El Salmo que proclamamos en la Eucaristía de este domingo se convierte en el eco de una súplica divina dirigida a todos los hombres: “¡No endurezcáis vuestro corazón!”
A veces creemos que nuestra vida de fe es cosa sólo de nuestra razón: “o se cree o no se cree”, suele decirse con cierta rotundidad. Y es verdad, creer es fiarse de alguien y se fía uno de quien da razones suficientes para ello. Pero no sólo se trata de razones. Se necesita también corazón: el niño pequeño cuando coge la mano de la madre ante una amenaza no ha hecho un razonamiento, simplemente ha unido su corazón al de su madre en un latido común. Esta sintonía le llena de seguridad.
Y en la fe también entra el juego el corazón: no sólo hace falta tener razones para creer sino que es necesario también unir la voluntad a la razón y decir “quiero creer”: se necesitan “motivaciones para ser creyente”.
Y la mejor motivación es descubrir la valía de Aquel en quien creemos. El Evangelio lo expresa con una frase clara: “Jesús enseñaba con autoridad” . Osea su manera de explicar la Buena Noticia del Evangelio lo hacía con obras y palabras: signos y milagros que demostraban su divinidad. Su Palabra seducía y sus gestos y milagros convencían.
La fe es una respuesta: Dios que se me ofrece y se revela como Padre amoroso, que entrega a su Hijo para la Salvación de todos y nos envía el Espíritu Santo para guiarnos en los caminos de la vida, con el acompañamiento maternal de la Iglesia Y a esta iniciativa divina el hombre responde con la fe: “me fío de Dios”; sé que quiere mi bien, experimento que su paternidad me da fuerza, que Jesucristo el Señor me amó tanto que se entregó por mi, que el Espíritu ilumina mi marcha hasta la casa definitiva del Padre.

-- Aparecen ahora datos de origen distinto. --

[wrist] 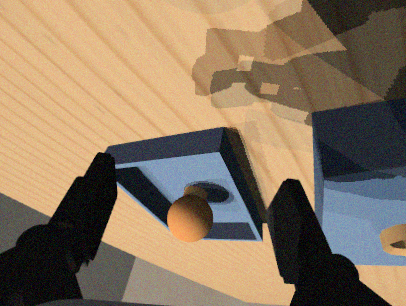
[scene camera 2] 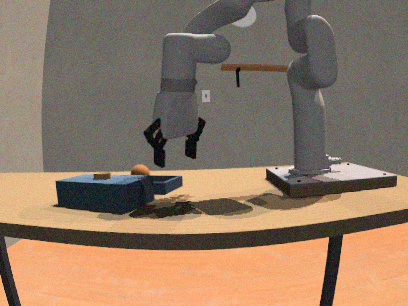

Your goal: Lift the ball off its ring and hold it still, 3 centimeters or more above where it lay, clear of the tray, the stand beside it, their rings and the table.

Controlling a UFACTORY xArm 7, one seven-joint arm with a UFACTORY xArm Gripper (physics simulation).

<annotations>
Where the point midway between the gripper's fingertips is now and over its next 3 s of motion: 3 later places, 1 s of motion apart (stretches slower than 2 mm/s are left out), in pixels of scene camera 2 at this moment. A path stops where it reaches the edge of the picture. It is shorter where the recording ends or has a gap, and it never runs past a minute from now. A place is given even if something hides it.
My gripper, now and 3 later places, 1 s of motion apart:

Y el corazón iluminado por la fe rompe la fría lógica de la fría razón: la fe me susurra que Dios me sigue amando a pesar de mi infidelidad; que Jesucristo me perdona setenta veces siete y lo proclama desde la cruz; que la muerte está vencida porque Dios abre la esperanza de la vida eterna.
Por ello, en cuestiones de fe, no sólo movamos las razones, es necesario también “levantar el corazón” y ponerlo a la altura de Dios, uniendo corazones. Por ello, el apóstol Pablo en su carta nos pide un corazón bien dispuesto y en orden. Se trata de un corazón que sintonice con el inmenso amor del corazón de Cristo.